**YOUR OBJECTIVE**
Restate all of the data precisely, omitting nothing.

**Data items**
◆ ◆ ◆
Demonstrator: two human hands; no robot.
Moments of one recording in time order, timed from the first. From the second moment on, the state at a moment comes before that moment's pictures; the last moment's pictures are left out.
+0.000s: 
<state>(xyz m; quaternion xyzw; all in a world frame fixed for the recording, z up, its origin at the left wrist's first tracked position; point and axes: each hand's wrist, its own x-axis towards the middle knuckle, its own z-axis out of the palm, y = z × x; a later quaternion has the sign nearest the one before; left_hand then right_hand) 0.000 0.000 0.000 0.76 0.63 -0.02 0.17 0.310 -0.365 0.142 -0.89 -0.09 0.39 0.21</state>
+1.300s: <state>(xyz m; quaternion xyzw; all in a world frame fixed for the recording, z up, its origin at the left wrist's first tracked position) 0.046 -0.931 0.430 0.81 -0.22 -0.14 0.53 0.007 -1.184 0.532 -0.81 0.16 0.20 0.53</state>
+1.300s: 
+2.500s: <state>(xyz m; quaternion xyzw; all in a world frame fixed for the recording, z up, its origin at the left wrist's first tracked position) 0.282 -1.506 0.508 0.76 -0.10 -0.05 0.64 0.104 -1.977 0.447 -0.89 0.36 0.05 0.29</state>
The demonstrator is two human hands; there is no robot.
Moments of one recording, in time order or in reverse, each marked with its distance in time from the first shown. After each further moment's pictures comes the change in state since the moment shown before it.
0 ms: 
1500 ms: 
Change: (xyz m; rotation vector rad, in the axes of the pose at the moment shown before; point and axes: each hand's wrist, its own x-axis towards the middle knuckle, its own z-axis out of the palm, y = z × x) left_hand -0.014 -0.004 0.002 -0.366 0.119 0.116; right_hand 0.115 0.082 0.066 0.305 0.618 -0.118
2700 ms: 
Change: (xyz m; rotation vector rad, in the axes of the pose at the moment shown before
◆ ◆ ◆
**EXPECTED ANSWER**
Demonstrator: two human hands; no robot.
Moments of one recording in time order, timed from the first. From the second moment on, the state at a moment comes before that moment's pictures; the last moment's pictures are left out.
+0.000s: 
<state>(xyz m; quaternion xyzw; all in a world frame fixed for the recording, z up, its origin at the left wrist's first tracked position; point and axes: each hand's wrist, its own x-axis towards the middle knuckle, its own z-axis out of the palm, y = z × x; a later quaternion has the sign nearest the one before; left_hand then right_hand) 0.000 0.000 0.000 0.76 0.63 -0.02 0.17 0.310 -0.365 0.142 -0.89 -0.09 0.39 0.21</state>
+1.300s: <state>(xyz m; quaternion xyzw; all in a world frame fixed for the recording, z up, its origin at the left wrist's first tracked position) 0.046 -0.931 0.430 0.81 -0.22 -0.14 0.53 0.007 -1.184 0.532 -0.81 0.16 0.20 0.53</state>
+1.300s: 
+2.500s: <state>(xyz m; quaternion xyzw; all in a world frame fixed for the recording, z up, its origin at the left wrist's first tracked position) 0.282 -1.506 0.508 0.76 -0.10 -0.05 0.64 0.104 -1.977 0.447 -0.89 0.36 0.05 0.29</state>
The demonstrator is two human hands; there is no robot.
Moments of one recording, in time order or in reverse, each marked with its distance in time from the first shown. After each further moment's pictures comes the change in state since the moment shown before it.
0 ms: 
1500 ms: 
Change: (xyz m; rotation vector rad, in the axes of the pose at the moment shown before; point and axes: each hand's wrist, its own x-axis towards the middle knuckle, its own z-axis out of the palm, y = z × x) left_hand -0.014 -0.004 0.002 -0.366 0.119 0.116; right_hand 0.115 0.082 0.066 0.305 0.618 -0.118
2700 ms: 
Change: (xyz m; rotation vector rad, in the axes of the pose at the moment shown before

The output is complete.